Another method for creating synthetic panelists relies on the use of large language model (LLMs) generative AIs (gen AIs) such as ChatGPT, Llama or Claude to create personas that can be interrogated via prompts. Coming back to the Hispanic Gen Z example, one could use the U.S. Census to determine the correct age, income, education and geographical distribution of this group in order to create 100 new personas that combine to create a sample reflective of that population segment. At this point one could feed those personas into the gen AI system with a prompt such as:

“Let’s play a game. Pretend you are an American Hispanic [gender] who is [age] years old, makes [income], lives in [geography] and has achieved [education] as their highest level of education. Please answer the following questions as this person would.”
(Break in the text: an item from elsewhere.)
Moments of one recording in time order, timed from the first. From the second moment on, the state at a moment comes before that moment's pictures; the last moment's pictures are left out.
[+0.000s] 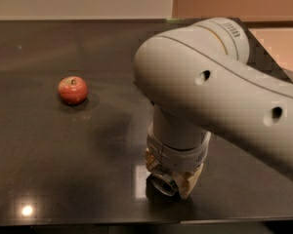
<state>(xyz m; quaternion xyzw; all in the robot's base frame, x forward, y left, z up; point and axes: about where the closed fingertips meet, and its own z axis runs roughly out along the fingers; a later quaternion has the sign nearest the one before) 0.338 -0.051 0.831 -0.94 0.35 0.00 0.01</state>
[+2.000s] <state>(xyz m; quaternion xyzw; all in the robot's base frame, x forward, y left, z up) 0.379 -0.039 0.930 -0.78 0.52 0.30 0.19</state>
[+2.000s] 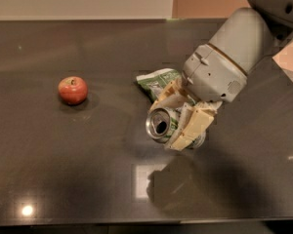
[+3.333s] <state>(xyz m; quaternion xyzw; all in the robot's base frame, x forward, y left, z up) 0.392 -0.078 0.917 -0.62 0.55 0.45 0.35</state>
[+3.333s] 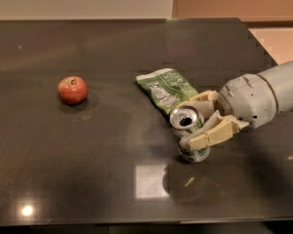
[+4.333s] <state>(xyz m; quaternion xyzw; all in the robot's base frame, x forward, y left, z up) 0.411 -0.099 0.907 -0.53 0.52 0.53 0.41</state>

It’s worth taking a moment to reflect on what an incredible technological development it is that this is even possible. Such a technology available in the hands of the general public rather than a programmer would have been largely unthinkable even 10 years ago. That said, gen AI personas also suffer from a set of challenges that cannot currently be resolved. While LLMs do a reasonable job replicating the average values of some simple multiple-choice questions, they suffer badly from a regression to the mean problem. What this means is that they tend to over select the most common answer to a question and therefore provide a data set that is somewhat lacking the variation, diversity and breadth of real human responses. There is further emerging evidence that gen AI responses handle emotion and affect particularly poorly.

For example, according to a recent Gallup poll about 15% of Americans say they smoke marijuana. This is probably an underestimate as survey respondents often under-report illegal or socially objectionable activities. When I fed 100 demographically varied personas into the ChatGPT, however, the only “individuals” that reported marijuana use were young men in cities where marijuana is legal. This is not only an example of the regression to the mean problem, but also of the second issue with LLM personas – bias. Examples of biases in the underlying data used in LLMs which fuel gen AI are well known and broadly reported. As you might expect, these work their way into your personas’ survey responses in ways that may not be clear. Gen AI open-end responses suffer similar challenges to other question types, creating little variation in their answers and occasionally making things up entirely (hallucinate), They may also refuse to answer based on the sensitivity of the question asked based on the guardrails built into some LLM systems.

If you’d like more tangible evidence to support the challenges of using LLMs to construct personas that one can interrogate, just ask your favorite gen AI platform the following: “If I were to create a survey and request responses to it through the use of use of 1,000 demographically diverse personas using this LLM, how likely would they be to be reflective of the real population and why or why not?” You will find them surprisingly clear on this subject – and also a lot of fun!

It's also important to note that there are quite a number of very useful ways that AI can be used in this context. LLMs can do a great job at evaluating surveys and testing their logic as well as conducting sophisticated analyses of open-ended responses although human oversight remains essential. Large scale simulations of populations for hypothesis testing has also been used effectively by some organizations prior to conducting primary research. 

While the technology of today is clearly not up to the task of effectively replacing survey respondents whole cloth, even as subsets, that does not mean that the technology of tomorrow won’t be. As a survey professional, I do hope that a viable version of these technologies will one day become available, especially to supplement hard-to-reach populations or to get answers to questions that are not permitted by regulation. In the meantime, there is simply no replacement for fully permissioned first-party data from real humans.